* **ASSIGNED TASK**: Nothing but a number should be given: how many lines in the entries below include the string "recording".

Data excerpts
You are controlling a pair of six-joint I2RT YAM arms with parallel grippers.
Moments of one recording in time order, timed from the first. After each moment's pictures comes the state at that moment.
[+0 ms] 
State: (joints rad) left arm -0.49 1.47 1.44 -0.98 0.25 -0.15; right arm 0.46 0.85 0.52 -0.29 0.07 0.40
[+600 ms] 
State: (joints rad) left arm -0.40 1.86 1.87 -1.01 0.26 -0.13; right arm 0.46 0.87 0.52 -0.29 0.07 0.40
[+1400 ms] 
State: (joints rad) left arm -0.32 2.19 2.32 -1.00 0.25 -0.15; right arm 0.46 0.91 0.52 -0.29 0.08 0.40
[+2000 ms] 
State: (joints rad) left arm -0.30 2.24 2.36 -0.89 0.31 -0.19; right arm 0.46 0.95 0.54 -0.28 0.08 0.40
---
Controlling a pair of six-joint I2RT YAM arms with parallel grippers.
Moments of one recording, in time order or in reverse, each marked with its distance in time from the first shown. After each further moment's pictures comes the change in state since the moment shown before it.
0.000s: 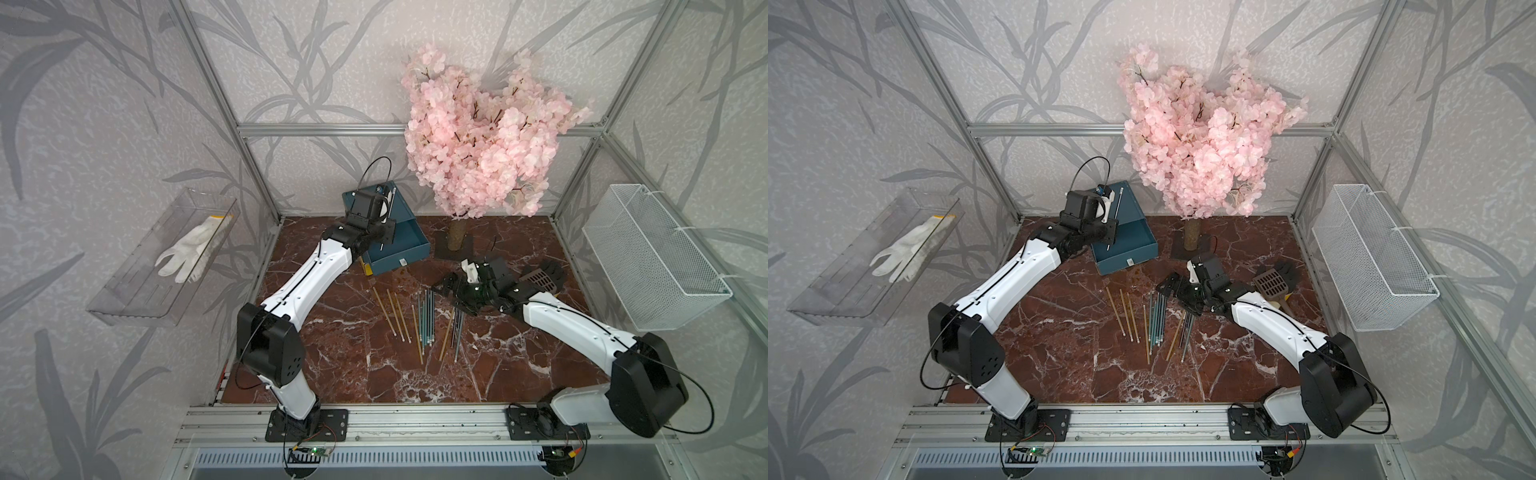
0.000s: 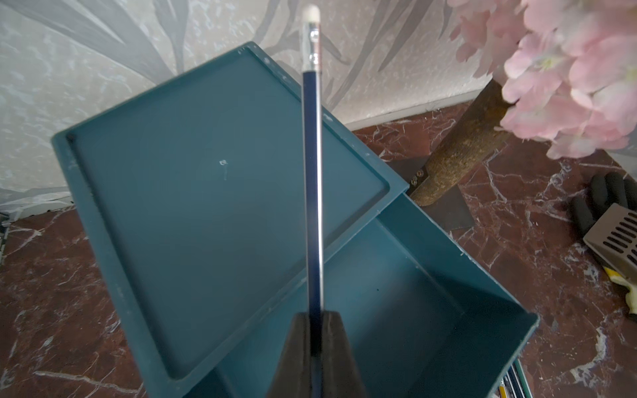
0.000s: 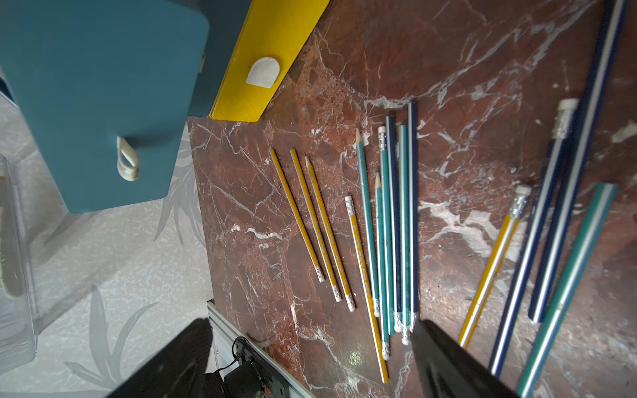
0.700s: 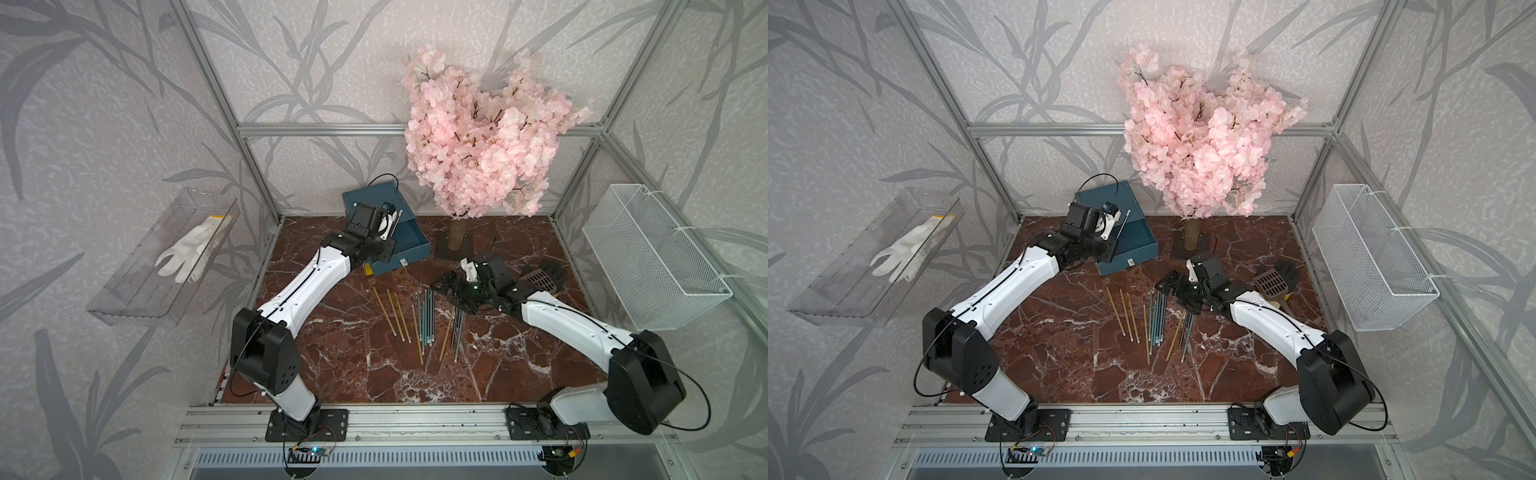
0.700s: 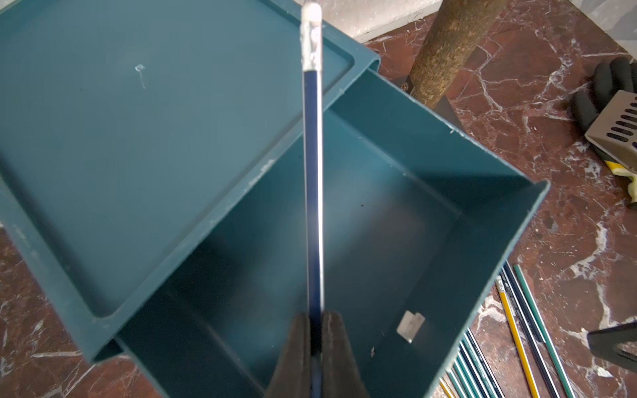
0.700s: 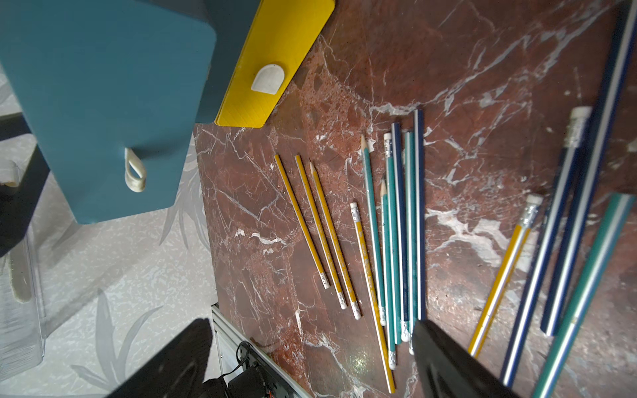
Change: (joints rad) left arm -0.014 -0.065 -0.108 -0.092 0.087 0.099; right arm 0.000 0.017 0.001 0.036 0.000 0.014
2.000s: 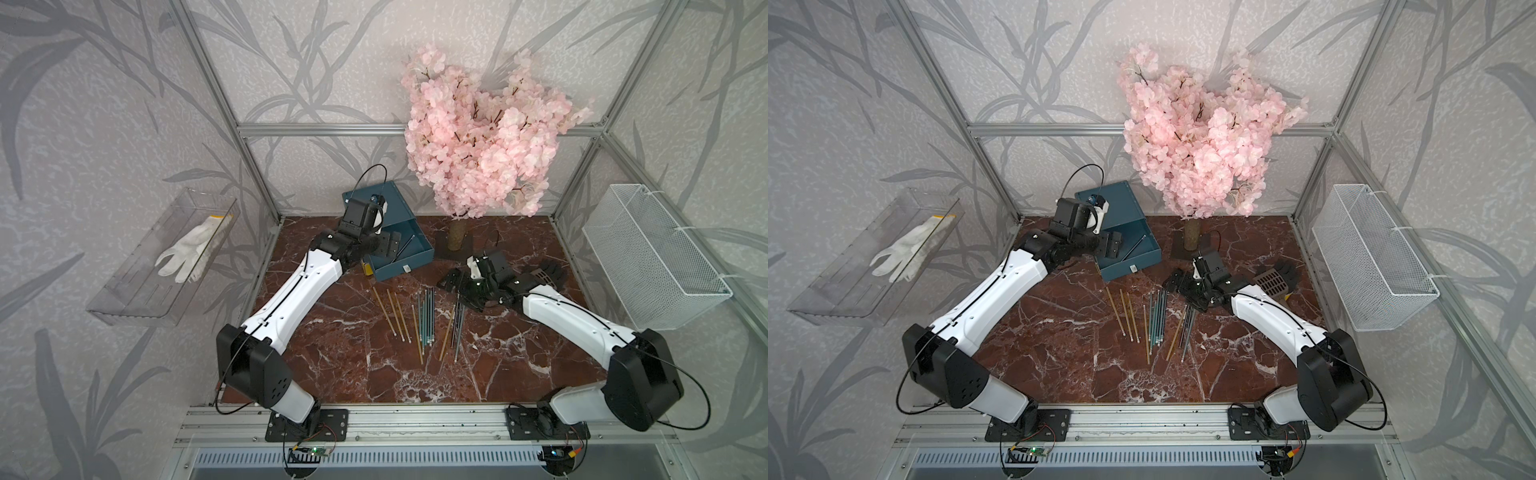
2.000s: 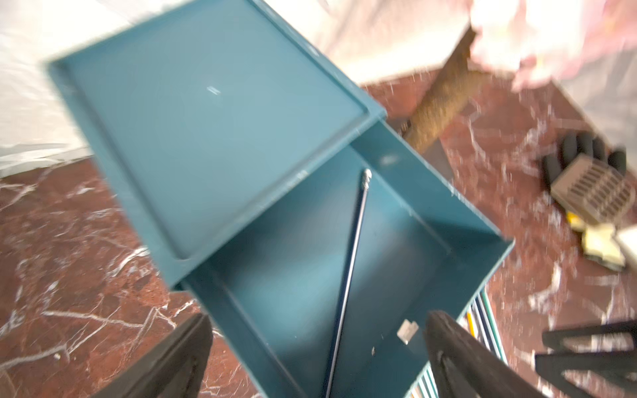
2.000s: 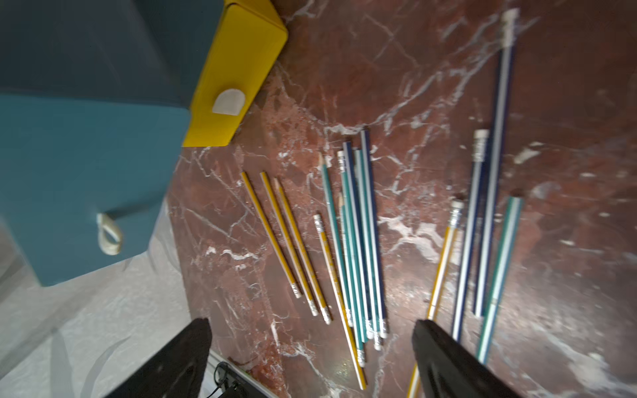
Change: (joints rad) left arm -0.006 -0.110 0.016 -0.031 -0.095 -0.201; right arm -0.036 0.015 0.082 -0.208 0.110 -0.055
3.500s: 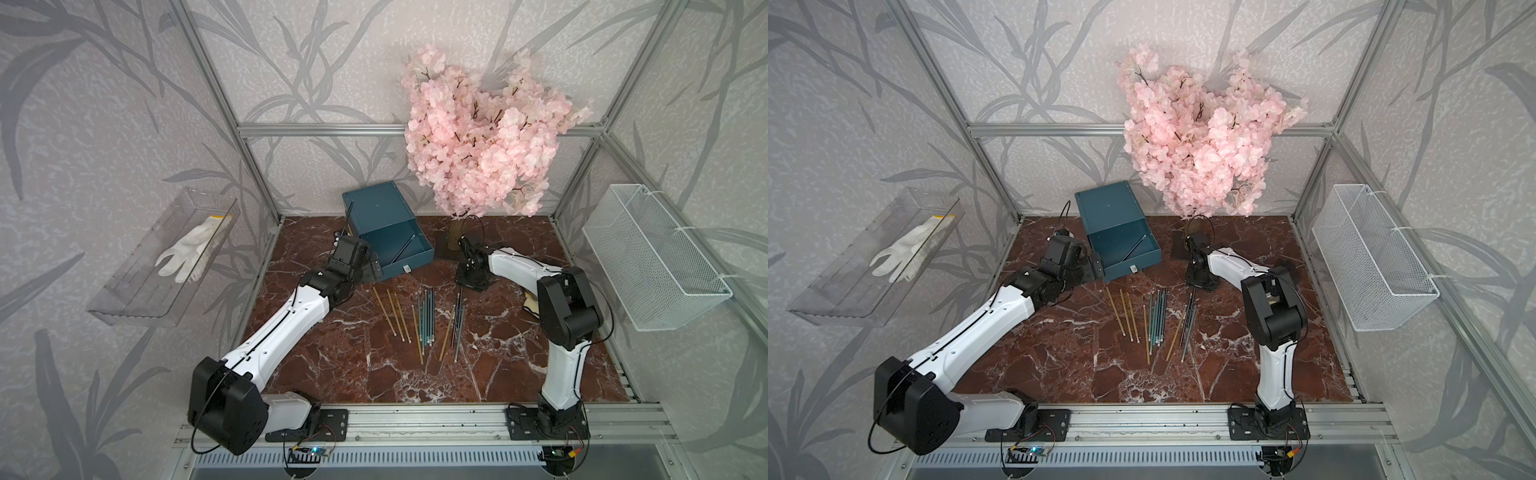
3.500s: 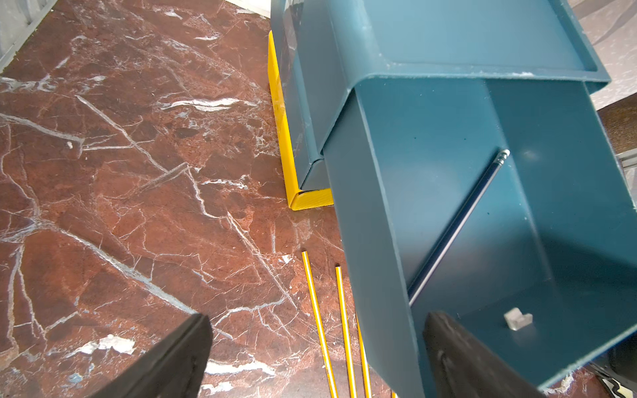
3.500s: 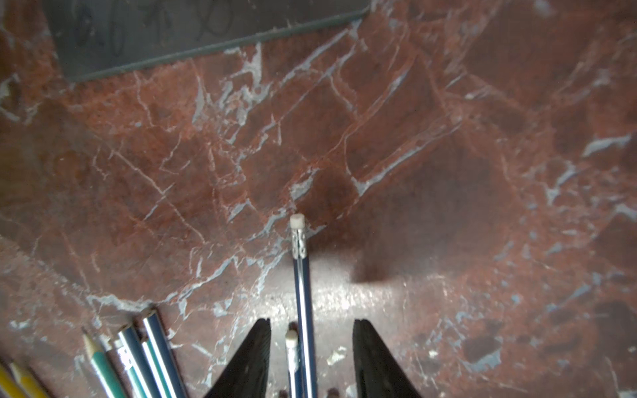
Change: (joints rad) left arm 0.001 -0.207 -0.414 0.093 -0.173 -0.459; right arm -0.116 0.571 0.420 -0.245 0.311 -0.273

* **TASK RESPONSE**: 2